> _Problem to work on_
What is the number of lines below that contain the word "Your"? Respond with that number alone.

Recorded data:
---

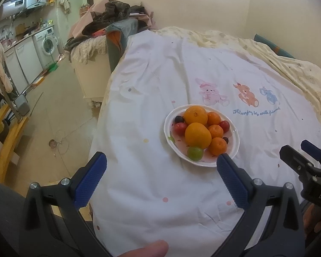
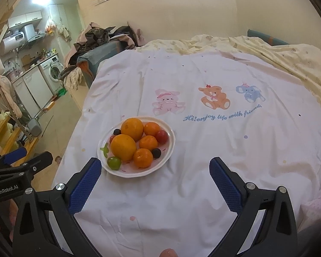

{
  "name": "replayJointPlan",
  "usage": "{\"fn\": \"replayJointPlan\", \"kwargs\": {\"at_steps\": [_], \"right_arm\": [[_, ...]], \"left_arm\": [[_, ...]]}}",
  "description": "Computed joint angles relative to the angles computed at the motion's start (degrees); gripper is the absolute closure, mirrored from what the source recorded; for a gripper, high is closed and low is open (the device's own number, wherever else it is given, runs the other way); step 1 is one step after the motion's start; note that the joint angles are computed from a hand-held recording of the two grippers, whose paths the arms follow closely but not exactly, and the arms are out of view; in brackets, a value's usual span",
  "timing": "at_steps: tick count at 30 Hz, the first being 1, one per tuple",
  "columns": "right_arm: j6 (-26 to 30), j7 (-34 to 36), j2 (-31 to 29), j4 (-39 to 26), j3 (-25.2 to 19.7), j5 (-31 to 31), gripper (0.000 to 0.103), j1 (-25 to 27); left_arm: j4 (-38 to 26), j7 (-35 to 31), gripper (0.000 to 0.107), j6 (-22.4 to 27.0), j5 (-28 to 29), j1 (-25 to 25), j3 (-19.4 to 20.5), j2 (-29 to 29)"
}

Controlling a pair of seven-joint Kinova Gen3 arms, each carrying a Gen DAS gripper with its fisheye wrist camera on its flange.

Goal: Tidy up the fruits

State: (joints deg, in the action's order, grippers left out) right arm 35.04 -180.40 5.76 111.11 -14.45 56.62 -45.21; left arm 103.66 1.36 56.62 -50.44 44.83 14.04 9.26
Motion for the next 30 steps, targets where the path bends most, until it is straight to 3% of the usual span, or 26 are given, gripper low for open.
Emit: {"fn": "replayJointPlan", "kwargs": {"at_steps": [30], "right_arm": [[-0.37, 0.01, 0.08, 0.26, 0.27, -0.98, 0.0, 0.32]], "left_arm": [[0.23, 0.41, 0.006, -1.02, 0.78, -0.32, 0.04, -0.27]]}}
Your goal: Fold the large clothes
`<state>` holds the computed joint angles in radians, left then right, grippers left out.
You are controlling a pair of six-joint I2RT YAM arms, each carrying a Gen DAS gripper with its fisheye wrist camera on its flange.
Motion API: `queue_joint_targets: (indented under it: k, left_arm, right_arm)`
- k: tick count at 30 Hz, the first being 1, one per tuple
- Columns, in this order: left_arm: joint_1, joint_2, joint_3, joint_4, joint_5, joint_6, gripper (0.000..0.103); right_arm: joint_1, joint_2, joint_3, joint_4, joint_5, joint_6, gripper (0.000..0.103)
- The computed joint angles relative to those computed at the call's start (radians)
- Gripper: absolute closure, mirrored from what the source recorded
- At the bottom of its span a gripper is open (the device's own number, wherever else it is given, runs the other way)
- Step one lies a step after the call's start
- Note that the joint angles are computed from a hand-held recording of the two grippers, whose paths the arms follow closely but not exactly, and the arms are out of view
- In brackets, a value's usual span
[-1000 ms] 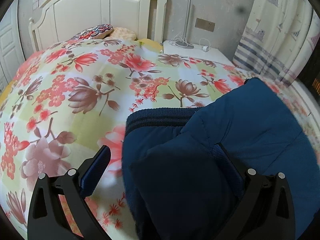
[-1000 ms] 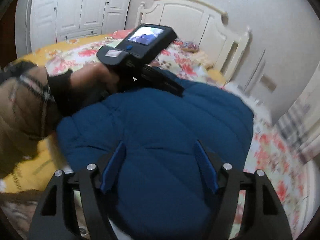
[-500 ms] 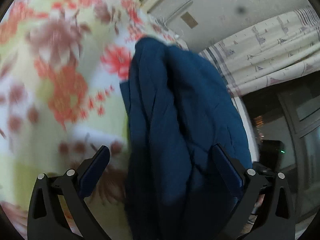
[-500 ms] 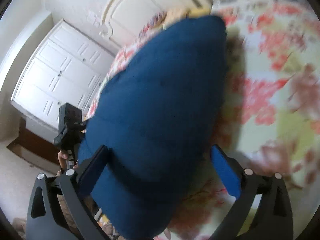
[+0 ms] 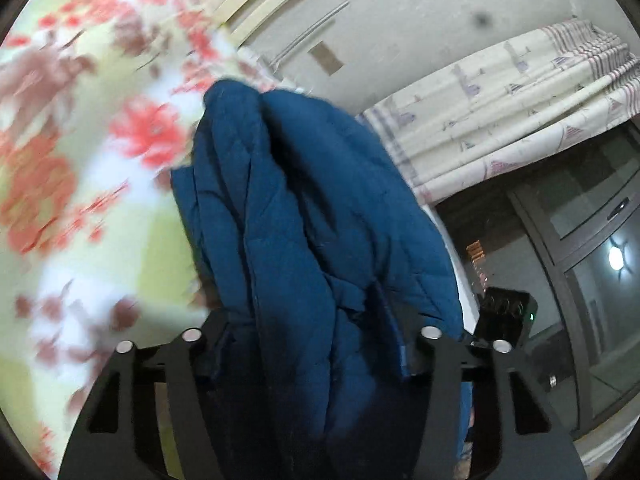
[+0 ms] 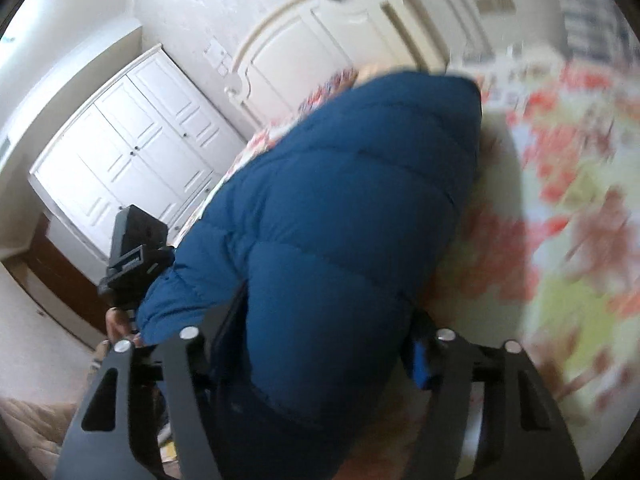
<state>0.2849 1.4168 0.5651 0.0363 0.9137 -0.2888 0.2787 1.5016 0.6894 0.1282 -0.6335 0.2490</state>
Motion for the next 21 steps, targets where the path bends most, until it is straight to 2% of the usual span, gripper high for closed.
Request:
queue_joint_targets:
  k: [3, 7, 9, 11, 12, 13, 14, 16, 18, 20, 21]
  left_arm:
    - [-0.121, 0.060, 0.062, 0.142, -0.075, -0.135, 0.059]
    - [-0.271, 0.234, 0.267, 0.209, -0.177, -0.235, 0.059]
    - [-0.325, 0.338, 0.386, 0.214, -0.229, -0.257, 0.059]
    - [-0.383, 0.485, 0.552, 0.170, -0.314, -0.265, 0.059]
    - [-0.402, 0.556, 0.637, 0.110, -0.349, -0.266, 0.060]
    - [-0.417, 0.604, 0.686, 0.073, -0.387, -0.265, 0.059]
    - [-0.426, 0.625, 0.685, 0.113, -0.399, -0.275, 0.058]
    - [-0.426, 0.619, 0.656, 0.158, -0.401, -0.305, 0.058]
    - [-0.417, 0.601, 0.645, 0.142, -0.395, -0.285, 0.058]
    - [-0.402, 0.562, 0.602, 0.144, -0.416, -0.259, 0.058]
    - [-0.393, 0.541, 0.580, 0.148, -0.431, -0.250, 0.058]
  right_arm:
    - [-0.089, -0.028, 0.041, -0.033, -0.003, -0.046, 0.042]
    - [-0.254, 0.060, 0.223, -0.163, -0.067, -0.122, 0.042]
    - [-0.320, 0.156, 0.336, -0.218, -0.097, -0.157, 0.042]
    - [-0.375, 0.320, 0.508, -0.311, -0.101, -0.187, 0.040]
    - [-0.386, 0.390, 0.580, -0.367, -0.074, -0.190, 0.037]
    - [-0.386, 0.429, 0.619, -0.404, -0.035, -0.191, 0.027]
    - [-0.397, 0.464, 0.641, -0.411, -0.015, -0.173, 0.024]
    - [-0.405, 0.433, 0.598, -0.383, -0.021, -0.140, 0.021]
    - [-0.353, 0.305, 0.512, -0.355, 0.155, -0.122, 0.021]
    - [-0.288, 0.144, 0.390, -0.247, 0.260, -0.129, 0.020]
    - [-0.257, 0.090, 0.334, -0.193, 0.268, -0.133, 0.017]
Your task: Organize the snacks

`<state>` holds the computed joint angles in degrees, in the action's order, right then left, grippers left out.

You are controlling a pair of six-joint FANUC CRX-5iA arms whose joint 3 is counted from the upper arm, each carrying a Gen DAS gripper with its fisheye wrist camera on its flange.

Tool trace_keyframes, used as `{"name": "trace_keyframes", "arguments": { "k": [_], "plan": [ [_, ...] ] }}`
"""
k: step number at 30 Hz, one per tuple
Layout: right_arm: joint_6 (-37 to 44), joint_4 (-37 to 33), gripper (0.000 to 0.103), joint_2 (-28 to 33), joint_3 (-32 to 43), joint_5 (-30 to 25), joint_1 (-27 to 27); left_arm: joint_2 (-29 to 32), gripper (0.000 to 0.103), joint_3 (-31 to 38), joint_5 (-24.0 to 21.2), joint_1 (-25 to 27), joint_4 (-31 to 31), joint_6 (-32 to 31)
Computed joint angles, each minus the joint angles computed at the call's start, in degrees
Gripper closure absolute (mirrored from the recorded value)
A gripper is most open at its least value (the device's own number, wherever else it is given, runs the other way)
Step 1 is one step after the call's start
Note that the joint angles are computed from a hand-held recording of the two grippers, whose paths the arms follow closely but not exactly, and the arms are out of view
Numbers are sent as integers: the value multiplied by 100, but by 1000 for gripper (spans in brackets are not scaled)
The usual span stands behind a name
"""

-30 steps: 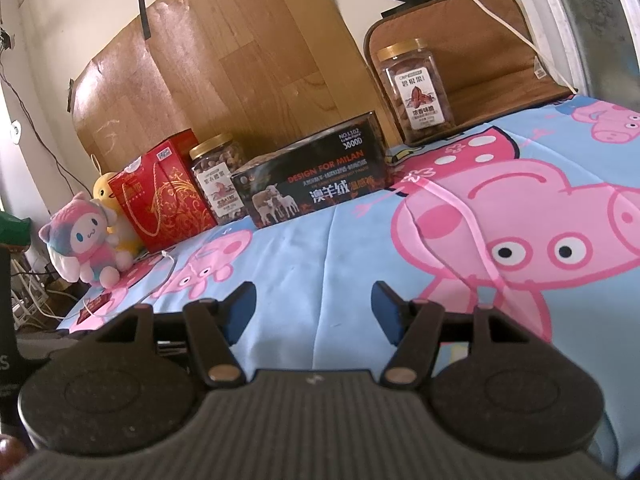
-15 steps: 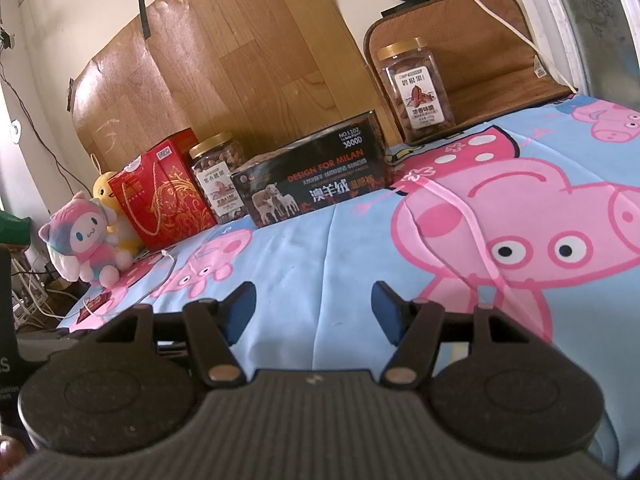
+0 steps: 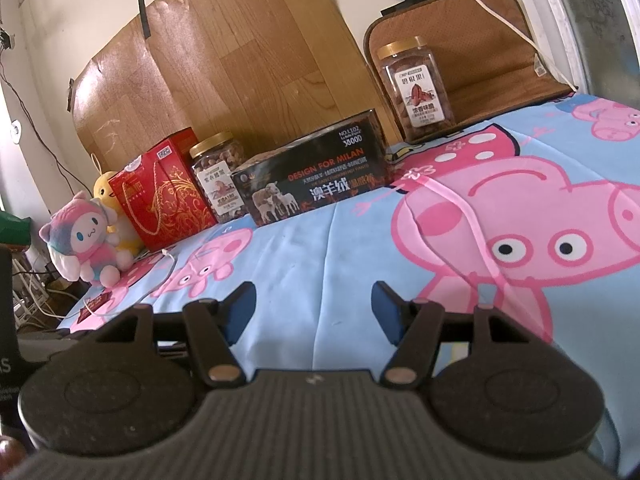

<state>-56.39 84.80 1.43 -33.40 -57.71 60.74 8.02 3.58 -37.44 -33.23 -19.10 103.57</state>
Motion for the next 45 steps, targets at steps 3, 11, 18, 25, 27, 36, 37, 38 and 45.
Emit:
{"name": "trace_keyframes", "arguments": {
  "k": [3, 11, 18, 25, 27, 36, 37, 38, 45],
  "plan": [
    [-14, 4, 37, 7, -1, 9, 2, 14, 0, 11, -29, 13, 30, -16],
    [-15, 7, 37, 9, 1, -3, 2, 29, 0, 45, -83, 4, -8, 0],
    [-19, 9, 37, 15, 4, -5, 9, 43, 0, 62, -103, 13, 28, -60],
    [-52, 63, 37, 15, -9, -1, 1, 59, 0, 85, -145, 2, 37, -63],
    [-47, 56, 37, 12, -10, -10, 3, 61, 0, 89, -150, 11, 58, -78],
    [-47, 65, 37, -1, -18, 14, -13, 82, 0, 120, -165, -1, 24, -74],
    [-53, 66, 37, 1, -17, 12, -12, 86, 0, 124, -167, 1, 29, -78],
    [-59, 70, 37, 3, -17, 10, -12, 88, 0, 127, -168, 7, 47, -90],
    [-66, 38, 37, -24, -29, -81, 18, 89, 0, 128, -90, 60, 207, -215]
  ]
}}
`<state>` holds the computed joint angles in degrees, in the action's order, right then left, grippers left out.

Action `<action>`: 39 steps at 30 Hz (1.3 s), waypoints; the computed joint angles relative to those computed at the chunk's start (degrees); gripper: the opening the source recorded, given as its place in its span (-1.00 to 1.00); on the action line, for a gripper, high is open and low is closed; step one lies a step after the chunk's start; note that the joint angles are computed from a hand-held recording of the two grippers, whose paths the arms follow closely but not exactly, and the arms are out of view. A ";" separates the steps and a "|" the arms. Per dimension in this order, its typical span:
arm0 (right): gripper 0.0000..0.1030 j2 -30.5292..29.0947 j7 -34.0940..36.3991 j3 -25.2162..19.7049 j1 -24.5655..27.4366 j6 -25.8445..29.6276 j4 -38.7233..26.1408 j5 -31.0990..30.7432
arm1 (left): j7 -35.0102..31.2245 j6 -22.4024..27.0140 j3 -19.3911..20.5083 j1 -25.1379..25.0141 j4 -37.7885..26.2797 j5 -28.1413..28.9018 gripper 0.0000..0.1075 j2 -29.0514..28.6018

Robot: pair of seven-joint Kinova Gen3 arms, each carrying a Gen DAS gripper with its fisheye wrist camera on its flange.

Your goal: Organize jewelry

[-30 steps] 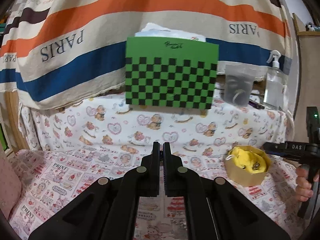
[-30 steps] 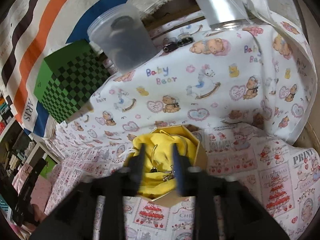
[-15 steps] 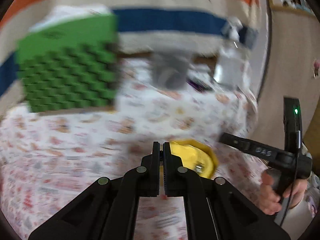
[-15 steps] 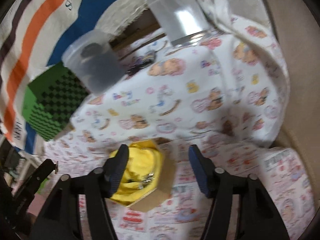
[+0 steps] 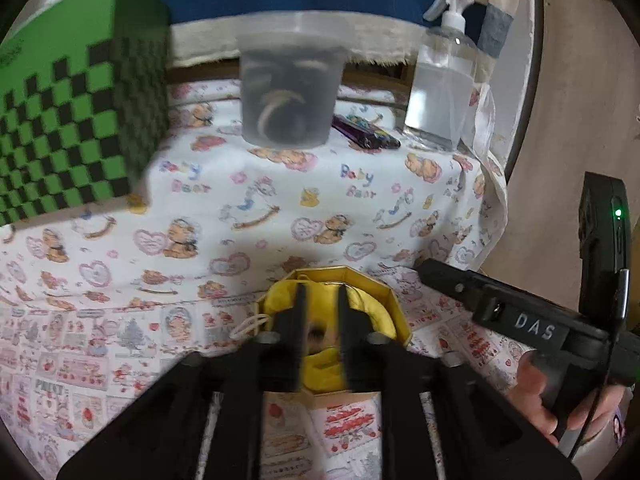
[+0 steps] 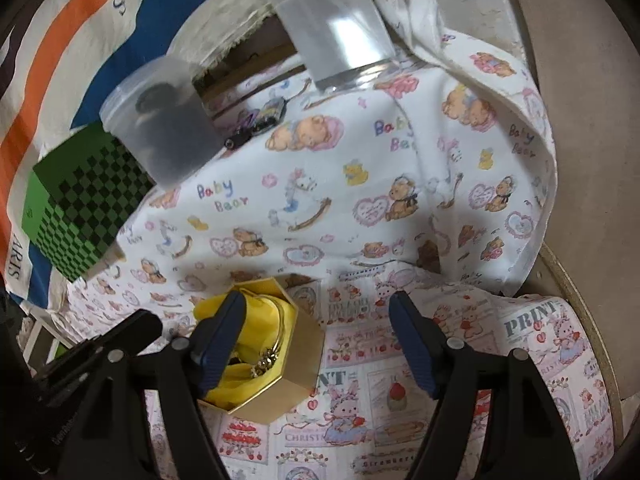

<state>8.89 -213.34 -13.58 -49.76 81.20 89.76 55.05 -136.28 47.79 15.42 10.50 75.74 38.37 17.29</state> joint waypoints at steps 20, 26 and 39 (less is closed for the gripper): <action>0.94 9.81 14.04 3.73 -15.56 21.03 -20.20 14.44 | -20.96 -5.82 -11.10 -9.43 16.91 21.04 0.87 -16.75; 1.00 12.93 18.21 6.92 -18.84 18.93 -25.58 14.47 | -27.06 -10.98 -14.21 -9.32 21.70 25.80 0.91 -18.94; 1.00 15.56 18.79 9.65 -18.71 14.74 -23.95 9.06 | -16.75 -12.40 -12.36 -11.01 21.20 19.28 0.91 -13.07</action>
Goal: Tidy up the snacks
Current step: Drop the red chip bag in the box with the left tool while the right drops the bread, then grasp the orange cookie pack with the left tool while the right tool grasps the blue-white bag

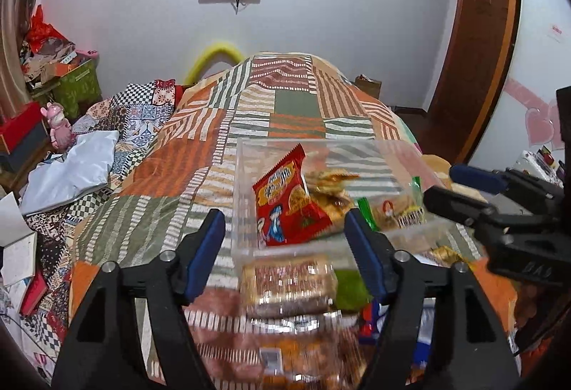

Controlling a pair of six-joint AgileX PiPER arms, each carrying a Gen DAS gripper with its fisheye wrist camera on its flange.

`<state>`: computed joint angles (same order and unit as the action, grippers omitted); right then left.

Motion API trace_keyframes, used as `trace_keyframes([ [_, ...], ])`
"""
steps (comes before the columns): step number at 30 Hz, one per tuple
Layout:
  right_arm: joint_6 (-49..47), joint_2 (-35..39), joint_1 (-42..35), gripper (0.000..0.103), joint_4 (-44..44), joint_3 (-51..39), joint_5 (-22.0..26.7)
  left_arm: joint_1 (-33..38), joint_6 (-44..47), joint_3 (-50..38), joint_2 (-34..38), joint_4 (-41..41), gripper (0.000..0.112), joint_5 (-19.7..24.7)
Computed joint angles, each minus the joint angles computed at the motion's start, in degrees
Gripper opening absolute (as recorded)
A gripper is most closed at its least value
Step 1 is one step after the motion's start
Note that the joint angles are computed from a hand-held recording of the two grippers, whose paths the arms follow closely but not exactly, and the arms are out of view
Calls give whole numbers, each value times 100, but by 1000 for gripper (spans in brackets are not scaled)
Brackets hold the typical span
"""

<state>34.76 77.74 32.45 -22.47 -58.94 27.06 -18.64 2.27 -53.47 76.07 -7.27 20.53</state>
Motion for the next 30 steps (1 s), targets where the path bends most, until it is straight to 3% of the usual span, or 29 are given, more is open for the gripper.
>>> trace_keyframes([
  [4, 563, -349, 290, 60, -460, 280, 113, 4, 52, 317, -397, -56, 81, 73],
  [8, 1065, -649, 544, 71, -865, 576, 173, -1, 93, 641, -758, -70, 82, 90],
  [14, 2090, -896, 1102, 71, -1712, 933, 317, -9, 88, 1064, -1028, -125, 83, 170],
  [21, 2309, -860, 1198, 71, -1648, 1295, 35, 48, 379, 1489, -965, -497, 83, 149],
  [30, 1658, -558, 909, 71, -701, 1542, -510, 268, 1339, 1828, -682, -1444, 83, 67],
])
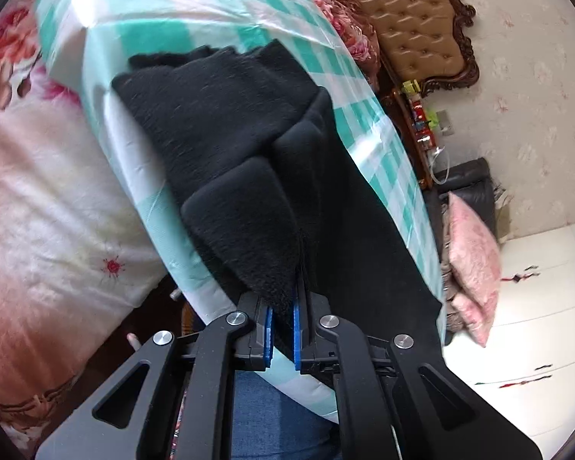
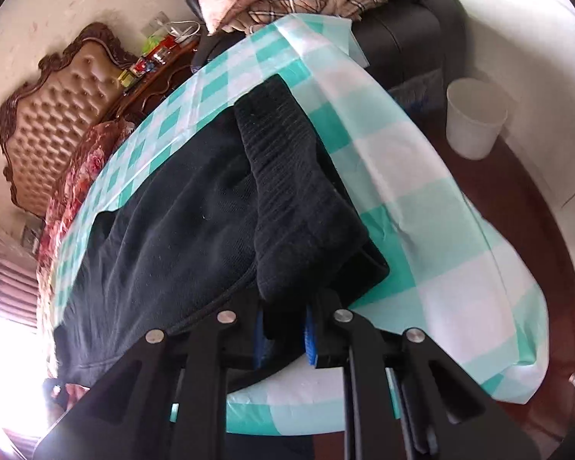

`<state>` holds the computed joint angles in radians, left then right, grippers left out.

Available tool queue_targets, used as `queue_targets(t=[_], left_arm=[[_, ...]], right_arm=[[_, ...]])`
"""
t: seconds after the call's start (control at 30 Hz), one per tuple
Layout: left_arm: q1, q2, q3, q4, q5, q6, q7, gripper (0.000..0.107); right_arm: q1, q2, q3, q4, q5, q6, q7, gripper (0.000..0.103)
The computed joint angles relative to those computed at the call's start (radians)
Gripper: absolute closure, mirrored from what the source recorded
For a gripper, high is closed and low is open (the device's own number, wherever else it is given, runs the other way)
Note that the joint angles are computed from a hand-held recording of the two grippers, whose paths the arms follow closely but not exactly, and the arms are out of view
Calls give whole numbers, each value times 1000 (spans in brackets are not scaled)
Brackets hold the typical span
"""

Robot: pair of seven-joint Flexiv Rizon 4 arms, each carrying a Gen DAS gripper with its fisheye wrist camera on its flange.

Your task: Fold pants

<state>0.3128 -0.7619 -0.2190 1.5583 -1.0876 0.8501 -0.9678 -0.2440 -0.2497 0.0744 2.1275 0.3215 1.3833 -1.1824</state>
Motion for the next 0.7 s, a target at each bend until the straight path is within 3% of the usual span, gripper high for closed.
queue_targets(t=[0.23, 0.4, 0.47, 0.57, 0.6, 0.7], left_arm=[[19, -12, -33, 4, -88, 8, 64, 99], [16, -28, -38, -19, -142, 22, 102, 100], [-12, -32, -13, -43, -98, 62, 88, 102], [-43, 17, -31, -24, -93, 182, 236, 101], [-50, 19, -29, -29, -64, 200, 240, 101], [-60, -50, 48, -113, 104, 90, 18, 97]], right_arm=[[51, 8, -51, 49, -119, 36, 95, 87], [-31, 26, 44, 1, 24, 20, -27, 87], [-15, 35, 27, -2, 20, 3, -26, 87], [2, 61, 12, 15, 28, 7, -27, 87], [12, 64, 2, 28, 19, 15, -20, 87], [26, 37, -21, 36, -6, -5, 4, 87]])
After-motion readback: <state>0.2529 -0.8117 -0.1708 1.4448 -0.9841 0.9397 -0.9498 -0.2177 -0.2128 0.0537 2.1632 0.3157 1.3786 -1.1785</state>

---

> _Written solution_
4